A novel approach to exploit indigenous mining algal-microbes in a photo-rotating biological contactor for heavy metal removal from acid mine drainage

Abstract

Extremophilic acidic microbial biofilms, that thrive in acidic mine drainages (AMD), are well known as natural metal-resistant biosorbents for removing heavy metals throught active and passive cellular functions. To benefit from the resistant and cleansing nature of these microorganisms and to develop a system applicable to mining sites, an indigenous AMD biofilm was immobilized in a laboratory scale photo-rotating biological contactor (PRBC) to investigate its heavy metal removal potential from AMD. The microbial consortium used for biofilm development contained filamentous green micro-algae, bacteria, fungi and yeasts, collected from AMD and the Sarcheshmeh copper mine in Iran.

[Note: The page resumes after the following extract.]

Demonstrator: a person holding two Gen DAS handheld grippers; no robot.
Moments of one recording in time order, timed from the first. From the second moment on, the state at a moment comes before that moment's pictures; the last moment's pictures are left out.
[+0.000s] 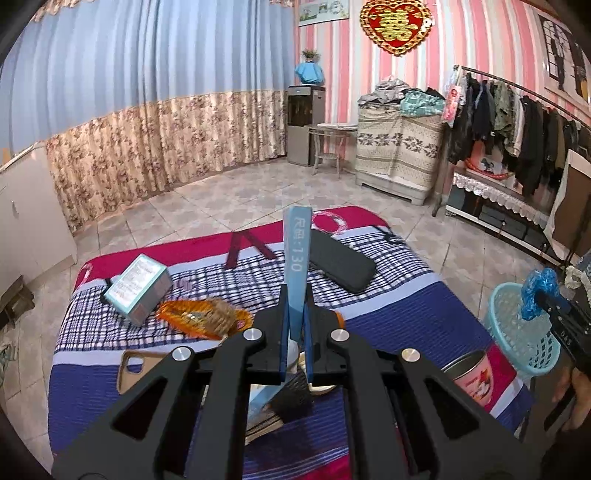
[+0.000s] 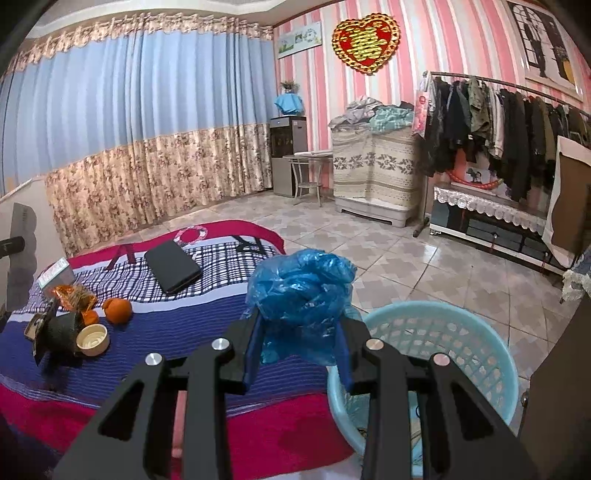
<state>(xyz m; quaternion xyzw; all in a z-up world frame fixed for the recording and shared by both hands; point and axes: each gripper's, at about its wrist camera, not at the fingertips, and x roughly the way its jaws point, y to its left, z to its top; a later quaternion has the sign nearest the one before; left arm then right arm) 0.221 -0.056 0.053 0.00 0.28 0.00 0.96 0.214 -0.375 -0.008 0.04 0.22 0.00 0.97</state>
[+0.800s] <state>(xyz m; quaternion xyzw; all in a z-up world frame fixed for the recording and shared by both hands) 0.262 -0.356 0.000 0.05 0.28 -0.23 0.93 0.196 -0.534 -0.041 0.12 0.25 -0.17 0.95</state>
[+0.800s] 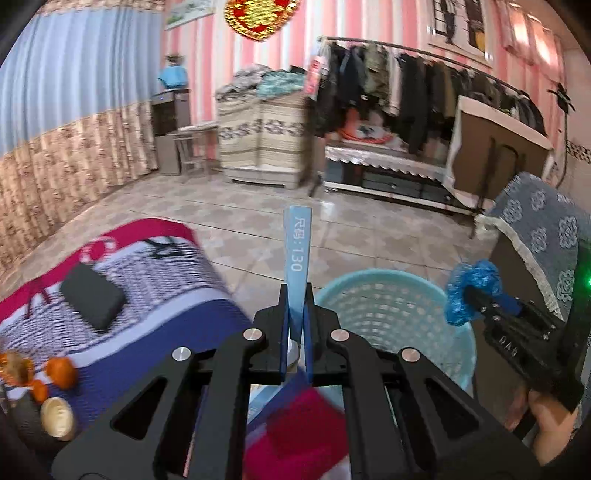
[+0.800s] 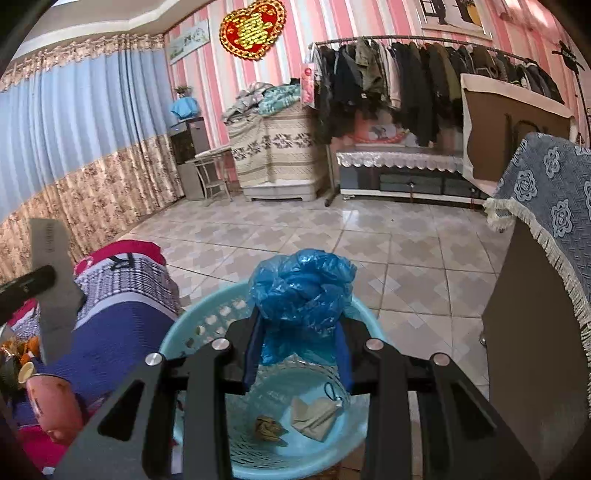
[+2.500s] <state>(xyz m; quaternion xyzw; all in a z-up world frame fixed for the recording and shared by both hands) 0.268 -0.288 0.023 0.03 0.27 -0.11 0.96 0.214 -0.474 -0.020 0.10 0.23 -0.14 0.96</state>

The PRBC was operated with synthesised AMD representing the multi-ion and acidic composition of the wastewater (composing 18 elements with a pH of 3.5+0.3) from which the microbial consortium was collected. Light, nutrient dosing and rotational speeds were optimised to encourage biofilm development. Electron microscopy was used to monitor the development of the algal-microbial biofilm on the PROBC discs over a 60 day batch mode operation. The PRBC was then run continuously with a 24 h hydraulic residence time (HRT) over a ten week period. The weekly average of water analysis results demonstrated the ability for the algal-microbial biofilm to remove 15-50% of various metals in the order of Cu> Ni> Mn> Zn> Sb> Cr> Co> Al. These results clearly indicate the significant potential for indigenous AMD biofilm to be exploited within a PRBC for AMD treatment.